[Start of Attachment]
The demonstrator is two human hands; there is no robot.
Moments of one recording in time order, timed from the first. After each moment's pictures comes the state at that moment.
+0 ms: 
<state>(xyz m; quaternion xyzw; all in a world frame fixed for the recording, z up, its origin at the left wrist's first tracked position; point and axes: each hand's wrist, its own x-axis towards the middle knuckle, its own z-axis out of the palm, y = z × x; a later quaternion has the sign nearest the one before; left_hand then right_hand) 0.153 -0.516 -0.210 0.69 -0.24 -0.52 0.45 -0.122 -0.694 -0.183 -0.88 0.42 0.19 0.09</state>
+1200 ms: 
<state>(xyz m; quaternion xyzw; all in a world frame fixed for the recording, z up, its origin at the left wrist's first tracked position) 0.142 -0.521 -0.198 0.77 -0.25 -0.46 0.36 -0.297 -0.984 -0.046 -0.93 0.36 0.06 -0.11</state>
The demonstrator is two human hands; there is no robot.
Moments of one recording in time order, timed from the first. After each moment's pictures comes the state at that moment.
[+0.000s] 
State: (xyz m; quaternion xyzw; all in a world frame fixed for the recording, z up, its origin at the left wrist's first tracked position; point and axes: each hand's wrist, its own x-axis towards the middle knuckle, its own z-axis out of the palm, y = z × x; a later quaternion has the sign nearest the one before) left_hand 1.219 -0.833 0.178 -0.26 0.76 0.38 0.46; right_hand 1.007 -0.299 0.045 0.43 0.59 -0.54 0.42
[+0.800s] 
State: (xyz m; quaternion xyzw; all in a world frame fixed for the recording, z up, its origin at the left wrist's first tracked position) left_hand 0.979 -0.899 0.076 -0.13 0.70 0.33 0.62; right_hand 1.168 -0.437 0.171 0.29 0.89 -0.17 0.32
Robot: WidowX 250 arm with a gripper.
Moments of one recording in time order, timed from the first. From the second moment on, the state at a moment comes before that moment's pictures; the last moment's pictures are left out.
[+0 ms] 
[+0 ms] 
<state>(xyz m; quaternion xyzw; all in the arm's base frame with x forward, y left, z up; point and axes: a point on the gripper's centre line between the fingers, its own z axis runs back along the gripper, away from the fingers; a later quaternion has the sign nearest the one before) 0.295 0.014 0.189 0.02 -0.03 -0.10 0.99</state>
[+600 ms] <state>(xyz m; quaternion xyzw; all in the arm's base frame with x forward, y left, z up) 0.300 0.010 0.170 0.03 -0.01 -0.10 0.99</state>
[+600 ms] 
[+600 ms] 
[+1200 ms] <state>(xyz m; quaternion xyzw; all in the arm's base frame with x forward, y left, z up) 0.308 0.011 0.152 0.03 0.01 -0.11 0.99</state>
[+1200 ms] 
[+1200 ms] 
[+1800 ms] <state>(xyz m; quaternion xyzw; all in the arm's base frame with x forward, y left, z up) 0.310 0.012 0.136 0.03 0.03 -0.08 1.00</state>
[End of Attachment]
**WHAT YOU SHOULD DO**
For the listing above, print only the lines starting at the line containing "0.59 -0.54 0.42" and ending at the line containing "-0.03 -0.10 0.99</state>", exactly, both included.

**REPLY TO THE EXERCISE**
State: (xyz m; quaternion xyzw; all in a world frame fixed for the recording, z up, its origin at the left wrist's first tracked position; point and axes: each hand's wrist, its own x-axis towards the middle knuckle, its own z-axis out of the palm, y = z × x; a later quaternion has the sign nearest the one before) left_hand 1.219 -0.833 0.178 -0.26 0.76 0.38 0.46; right_hand 1.007 -0.299 0.045 0.43 0.59 -0.54 0.42
[+0.800s] 
State: (xyz m; quaternion xyzw; all in a world frame fixed for the recording, z up, its origin at the left wrist's first tracked position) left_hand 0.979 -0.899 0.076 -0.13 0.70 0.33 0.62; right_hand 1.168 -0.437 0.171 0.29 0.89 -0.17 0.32
Robot: WidowX 250 arm with a gripper.
Moments of one recording in time order, timed from the first. From the second moment on, the state at a moment comes before that moment's pictures; the last moment's pictures are left out.
[+0 ms] 
[+0 ms] 
<state>(xyz m; quaternion xyzw; all in the arm's base frame with x forward, y left, z up; point and axes: a point on the gripper's centre line between the fingers, its own z axis runs back along the gripper, away from the fingers; a later quaternion has the sign nearest the one before) 0.295 0.014 0.189 0.02 -0.03 -0.10 0.99</state>

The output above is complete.